Former sultanate in Indonesia

The Sultanate of Buton was an indigenous sultanate in what is today Indonesia. It used to rule over Buton island and adjacent areas within present-day Southeast Sulawesi province. It was a constitutional monarchy with its own written constitution and law, complete with bodies acting as a legislature, a system of judiciary, and executive power.

== Early history ==
The islands that comprised the sultanate's territory were called Liwuto Pataanguna, meaning "Four Islands". People from the Buton Islands were called tukang besi, literally meaning "blacksmith". There are several versions of how people there were named this way, one from an oral story of a Dutch man who arrived on the islands and was surprised to find almost everyone using iron tools, hence he named it Toekang Besi Eilanden. Another version suggests that it was from another kingdom within the region named the kingdom of Tukabessi.

The Islands of Buton were mentioned in the Nagarakretagama and the Palapa oath, suggesting that the islands were once under the influence of Majapahit. Initially, the kingdom was believed have been founded by Mia Patamiana (the four people) named Sipanjonga, Simalui, Sitamanajo, and Sijawangkati from the Malay Peninsula. They founded the settlement named Wolio (today part of Baubau city) and formed the traditional four small regions called Limbo consisting of Gundu-gundu, Barangkatopa, Peropa, and Baluwu. Each was led by a bonto which later known as patalimbona. These four Limbo along with the other small kingdoms of Tobe-tobe, Kamaru, Wabula, Todanga, and Batauga, joined together and elected the first ruler around the 1300s, named Wa Kaa kaa (that sister) . She was married to Si Batara, believed to be of Majapahit descent. Before the kingdom converted to Islam. The first king that converted to Islam was King La Kilaponto, later renamed Sultan Murhum Kaimuddin Khalifatul Khamis after his conversion an ascension in Buton. The Kingdom of Buton officially converted to Islam under his reign, with the help of a scholar from the Johor Sultanate. This person is believed to be the same person as La Kilaponto ruler of Muna Kingdom, La Tolaki mokole (ruler) of Konawe, as well as the figure of Halu Oleo.

The sultanate came under Dutch administration in the aftermath of Asyikin–Brugman Treaty.

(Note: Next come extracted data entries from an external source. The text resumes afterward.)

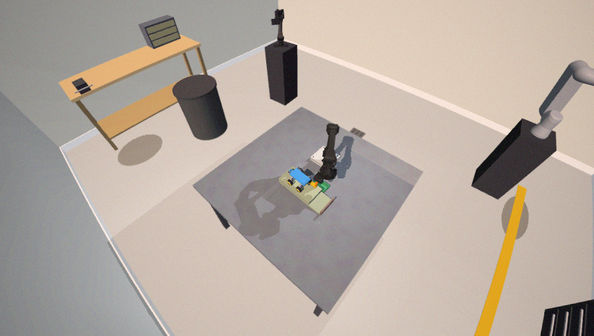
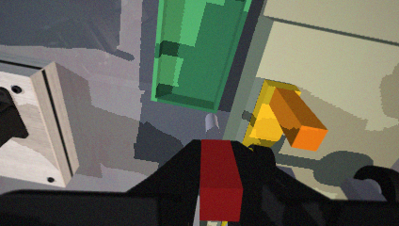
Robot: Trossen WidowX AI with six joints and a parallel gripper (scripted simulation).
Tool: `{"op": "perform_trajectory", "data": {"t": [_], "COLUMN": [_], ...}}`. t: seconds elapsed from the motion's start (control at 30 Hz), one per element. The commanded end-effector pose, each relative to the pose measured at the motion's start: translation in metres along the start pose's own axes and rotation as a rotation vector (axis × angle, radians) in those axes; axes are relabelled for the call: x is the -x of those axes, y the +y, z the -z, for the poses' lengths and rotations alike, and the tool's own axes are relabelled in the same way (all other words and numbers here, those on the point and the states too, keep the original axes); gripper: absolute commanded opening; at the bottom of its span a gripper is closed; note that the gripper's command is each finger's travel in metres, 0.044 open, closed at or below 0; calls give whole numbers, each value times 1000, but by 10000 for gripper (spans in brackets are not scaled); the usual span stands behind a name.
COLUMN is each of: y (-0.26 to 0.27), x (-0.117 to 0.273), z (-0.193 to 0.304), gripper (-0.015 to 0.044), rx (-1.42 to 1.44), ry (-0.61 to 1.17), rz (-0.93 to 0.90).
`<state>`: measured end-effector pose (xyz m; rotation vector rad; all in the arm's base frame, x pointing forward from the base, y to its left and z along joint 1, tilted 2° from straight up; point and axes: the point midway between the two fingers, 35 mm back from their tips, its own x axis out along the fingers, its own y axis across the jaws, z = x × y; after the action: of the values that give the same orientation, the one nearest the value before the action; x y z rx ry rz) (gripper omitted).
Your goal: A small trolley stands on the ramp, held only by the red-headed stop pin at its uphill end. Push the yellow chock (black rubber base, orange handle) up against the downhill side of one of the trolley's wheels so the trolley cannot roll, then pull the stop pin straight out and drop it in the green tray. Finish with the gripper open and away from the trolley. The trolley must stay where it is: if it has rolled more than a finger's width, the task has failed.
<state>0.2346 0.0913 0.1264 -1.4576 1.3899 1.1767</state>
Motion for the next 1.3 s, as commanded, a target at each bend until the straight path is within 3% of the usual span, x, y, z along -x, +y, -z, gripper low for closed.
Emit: {"op": "perform_trajectory", "data": {"t": [0.0, 1.27], "y": [1, 2], "x": [2, 0], "z": [1, 9], "gripper": [0, 0], "rx": [101, 1249], "ry": [-26, -190], "rz": [17, 188]}}
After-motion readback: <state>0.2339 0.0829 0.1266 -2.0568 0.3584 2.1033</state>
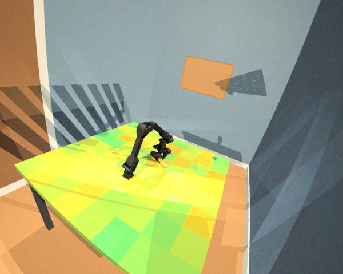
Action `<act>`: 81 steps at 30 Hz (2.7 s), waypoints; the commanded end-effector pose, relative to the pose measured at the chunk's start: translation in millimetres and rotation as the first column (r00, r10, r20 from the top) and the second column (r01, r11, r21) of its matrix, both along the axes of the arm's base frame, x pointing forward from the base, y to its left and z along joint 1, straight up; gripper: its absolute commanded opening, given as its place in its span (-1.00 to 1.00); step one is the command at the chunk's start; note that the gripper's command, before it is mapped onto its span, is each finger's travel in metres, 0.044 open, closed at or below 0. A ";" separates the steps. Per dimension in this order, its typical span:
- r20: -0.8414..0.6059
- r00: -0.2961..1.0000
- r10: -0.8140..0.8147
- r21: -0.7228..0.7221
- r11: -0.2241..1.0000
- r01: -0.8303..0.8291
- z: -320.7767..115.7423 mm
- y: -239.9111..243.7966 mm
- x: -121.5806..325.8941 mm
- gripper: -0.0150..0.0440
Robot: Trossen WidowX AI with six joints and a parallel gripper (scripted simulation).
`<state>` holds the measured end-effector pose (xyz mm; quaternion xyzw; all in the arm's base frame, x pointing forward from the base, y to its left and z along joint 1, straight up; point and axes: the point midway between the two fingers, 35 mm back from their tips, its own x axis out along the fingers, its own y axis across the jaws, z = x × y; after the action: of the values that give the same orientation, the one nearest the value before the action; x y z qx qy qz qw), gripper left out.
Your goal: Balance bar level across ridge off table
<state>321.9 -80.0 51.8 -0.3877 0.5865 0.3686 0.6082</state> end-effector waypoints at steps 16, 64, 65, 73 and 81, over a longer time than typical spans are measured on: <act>-0.009 1.000 -0.003 -0.001 1.000 0.003 -2.1 0.0 -2.0 0.58; -0.001 1.000 -0.001 0.000 1.000 0.001 15.9 -0.5 1.8 -0.49; -0.002 1.000 -0.001 0.000 1.000 0.001 18.4 -0.6 2.1 -0.49; -0.003 1.000 -0.001 -0.001 1.000 0.001 38.5 -0.9 2.9 -0.49; -0.005 1.000 -0.002 -0.001 1.000 0.002 58.9 -0.8 2.2 -0.49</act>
<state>322.5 -80.2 98.0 -0.3827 0.5914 0.3737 0.6034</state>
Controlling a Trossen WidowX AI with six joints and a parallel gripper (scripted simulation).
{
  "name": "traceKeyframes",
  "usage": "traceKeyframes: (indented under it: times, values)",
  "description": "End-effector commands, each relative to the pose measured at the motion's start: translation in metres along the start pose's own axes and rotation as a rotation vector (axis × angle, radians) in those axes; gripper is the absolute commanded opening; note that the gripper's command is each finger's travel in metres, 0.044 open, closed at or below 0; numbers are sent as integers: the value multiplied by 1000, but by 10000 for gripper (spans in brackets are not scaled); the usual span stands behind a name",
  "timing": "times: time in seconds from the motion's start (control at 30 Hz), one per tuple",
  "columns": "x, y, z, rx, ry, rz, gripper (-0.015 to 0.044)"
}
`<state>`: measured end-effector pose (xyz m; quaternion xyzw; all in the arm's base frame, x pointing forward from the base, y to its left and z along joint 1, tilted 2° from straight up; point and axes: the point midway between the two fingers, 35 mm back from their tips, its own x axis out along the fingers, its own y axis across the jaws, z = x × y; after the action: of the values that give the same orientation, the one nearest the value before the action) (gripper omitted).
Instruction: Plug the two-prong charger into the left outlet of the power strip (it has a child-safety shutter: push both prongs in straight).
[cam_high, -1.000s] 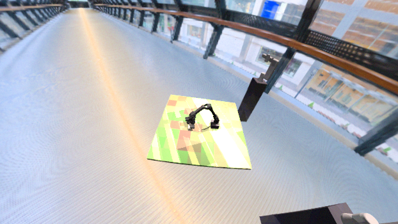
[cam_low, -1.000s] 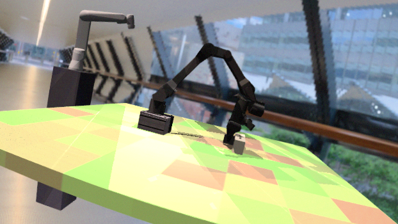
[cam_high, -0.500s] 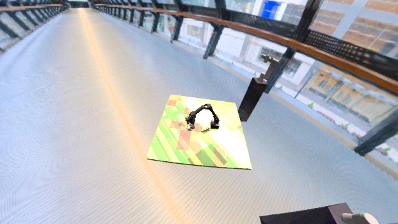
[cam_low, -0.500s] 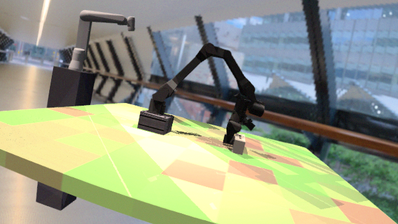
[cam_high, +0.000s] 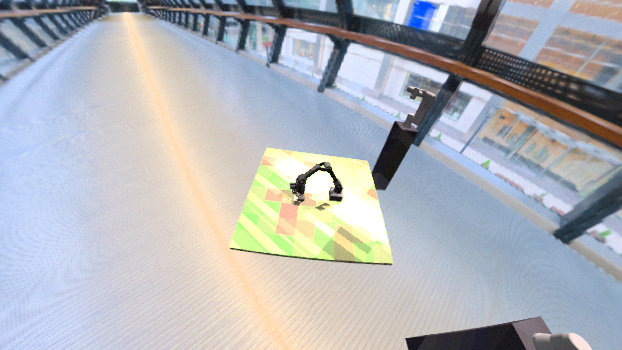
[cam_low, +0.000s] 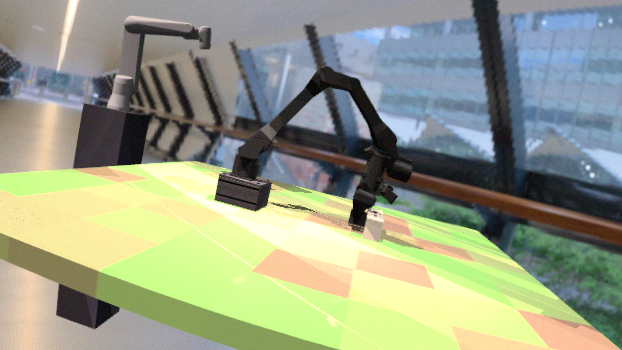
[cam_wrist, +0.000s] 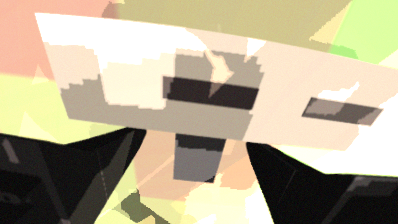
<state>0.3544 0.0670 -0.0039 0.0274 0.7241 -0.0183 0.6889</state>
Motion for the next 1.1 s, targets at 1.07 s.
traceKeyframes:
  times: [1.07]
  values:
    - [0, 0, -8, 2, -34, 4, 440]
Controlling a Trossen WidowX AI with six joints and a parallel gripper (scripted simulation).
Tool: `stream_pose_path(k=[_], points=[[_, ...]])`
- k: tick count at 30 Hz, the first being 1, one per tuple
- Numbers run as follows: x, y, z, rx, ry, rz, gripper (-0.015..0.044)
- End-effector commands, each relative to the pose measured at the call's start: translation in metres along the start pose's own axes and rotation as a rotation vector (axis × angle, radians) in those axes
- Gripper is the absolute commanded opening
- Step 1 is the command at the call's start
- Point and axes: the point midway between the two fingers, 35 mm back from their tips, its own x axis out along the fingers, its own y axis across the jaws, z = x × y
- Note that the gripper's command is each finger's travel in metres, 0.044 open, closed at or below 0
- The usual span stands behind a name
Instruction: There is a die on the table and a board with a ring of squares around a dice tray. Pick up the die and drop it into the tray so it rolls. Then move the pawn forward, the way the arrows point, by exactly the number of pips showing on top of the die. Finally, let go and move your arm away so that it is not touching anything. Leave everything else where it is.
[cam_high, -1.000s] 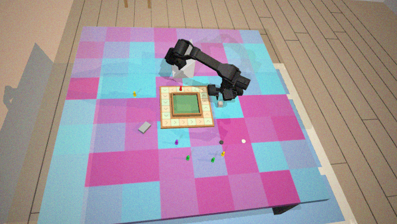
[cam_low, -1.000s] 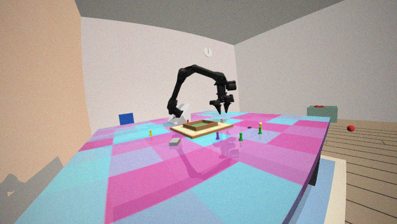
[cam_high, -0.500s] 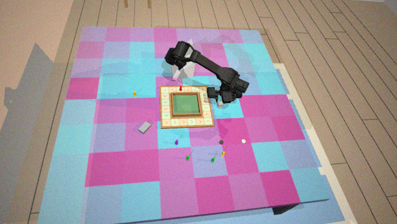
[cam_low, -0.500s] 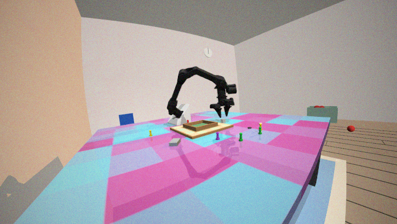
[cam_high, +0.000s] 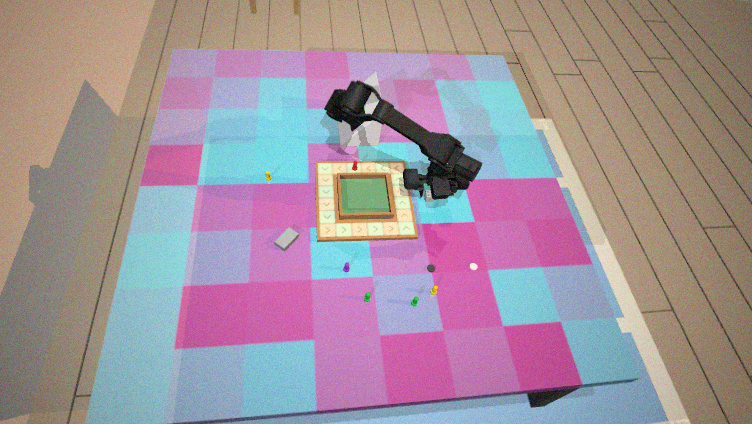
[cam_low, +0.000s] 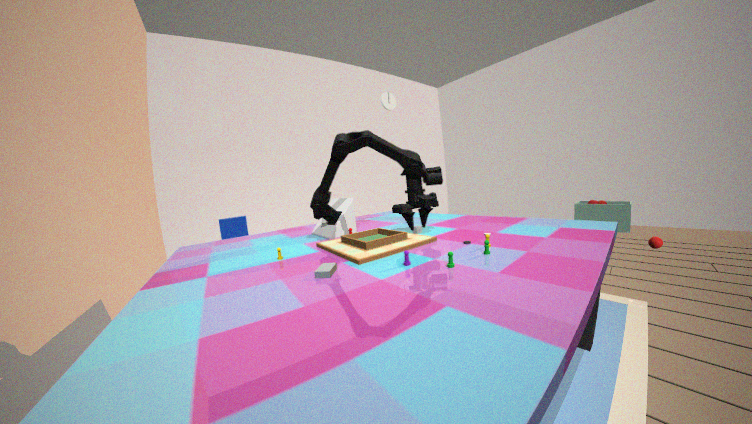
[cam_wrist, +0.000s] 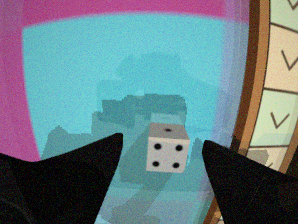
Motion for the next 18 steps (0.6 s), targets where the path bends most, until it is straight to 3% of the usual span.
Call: stream_pose_path(k=[1, 6, 15, 18], points=[[0.0066, -0.0018, -0.0039, -0.012, 0.005, -0.014, 0.0275], [0.0066, -0.0018, -0.0039, -0.012, 0.005, -0.014, 0.0144], [0.0066, -0.0018, -0.0039, -0.012, 0.005, -0.014, 0.0084], [0.0028, -0.0013, -0.0032, -0.012, 0.005, -0.013, 0.0005]])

== Constitutional monarchy ==
Unlike other kingdoms and sultanates in the region, the Sultanate of Buton was a constitutional monarchy. The constitution was written and named Murtabat Tujuh. This constitution was formalized by Sultan La Elangi (1597–1631) and did not change much until the sultanate was abolished.

== Legacy ==
During the 16th century, the city of Baubau had heavy fortifications which today is the Buton Palace Fortress, a popular tourist attraction in the region.